The book I've been going by to build my cabs says to make the front/rear base components = width - 1/2".

My question to those knowledgeable is why are they not the same width so the adjoining base cabinet would but up against it. If I'm thinking right, leaving them 1/2" shorter than the face frame would create a 1" gap at the bottom of two cabs. Am I missing something here?

Thanks,
Rut


----------



## Charlie5791 (Feb 21, 2012)

some of the face frame remains exposed past the edge of the cabinet box so you can scribe to whatever is next to it if needed. And normally, yes, you put a shim between the cabinets at the back to take up the space at install time. It also aids in making adjustments to keep the face frames in the same plane out front.

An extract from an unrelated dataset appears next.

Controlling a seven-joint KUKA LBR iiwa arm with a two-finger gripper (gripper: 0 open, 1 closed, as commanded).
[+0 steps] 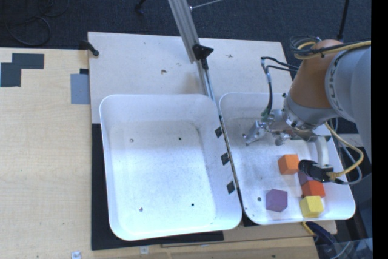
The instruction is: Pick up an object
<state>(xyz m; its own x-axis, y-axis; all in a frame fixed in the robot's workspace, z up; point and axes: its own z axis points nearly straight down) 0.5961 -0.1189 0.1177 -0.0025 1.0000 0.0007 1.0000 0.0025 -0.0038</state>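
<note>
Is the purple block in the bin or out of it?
In: the purple block lies on the floor of the right bin, near its front edge.

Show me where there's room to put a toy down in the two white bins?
The left bin has bare floor from wall to wall. In the right bin, the bare patch runs along the divider side, between the gripper and the purple block. The near right corner is crowded: orange block, red block and yellow block sit close together.
</note>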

If you KNOW you're going to join 2 cabinets, you can do what I did. Join the carcasses and THEN make the face frame for the 2 already joined.









If you look at that photo… it's 2 cabinets. FOUR carcasses, but now 2 cabinets. The 2 bottom carcasses were joined and then I made the face frame as if it was one cabinet. Same with the top. They're just sitting on top of each other right now, but you can see what I mean. I only did it this way because it was easier for me to handle 
If you're custom building your cabinets, you're not bound by the "normal" rules for modular cabinet construction. For example, these were originally going to be a pair of 36 inch wide cabinets joined together side-by-side. We had to make a change and so I built them as a pair of 35 inch cabinets joined. We needed 2 inches. 
Most folks don't come visit me with a measuring tape in their pocket.


----------



## RussellAP (Feb 21, 2012)

Are you sure it's not a total of 1/2 inch which equates to 1/4 per side?


----------



## cabmaker (Sep 16, 2010)

what do you mean by front and rear componants ?


----------



## cutworm (Oct 2, 2010)

On Kreg's website they have a download that has some good basic info.
http://www.kregtool.com/prodImages/basic_cabinetmaking_booklet.pdf


----------



## BobLang (Feb 2, 2009)

It sounds like you mean the plywood cabinet box should be 1/2" narrower than the face frame. That will leave 1/4" of face frame hanging past the cabinet on each side. It's a common method called a scribe, and it allows you to fit a cabinet to an uneven wall, and to have the cabinets fit tight at the front if the wall behind them is wonky.


----------



## rut (Nov 17, 2011)

Makes sense. And my math was a bit off (by 1/2"). Thanks for your replies.


----------



## LeeJ (Jul 4, 2007)

Hi Rut;

Here's a link to my site, showing how we build cabinets. For traditional (cabinets with a face frame) we use a mix of European / traditional methods. What we feel is the best of both worlds.

http://prowoodworkingtips.com/Base_Cabinet_Construction_Sketch.html

I hope this helps.

Lee


----------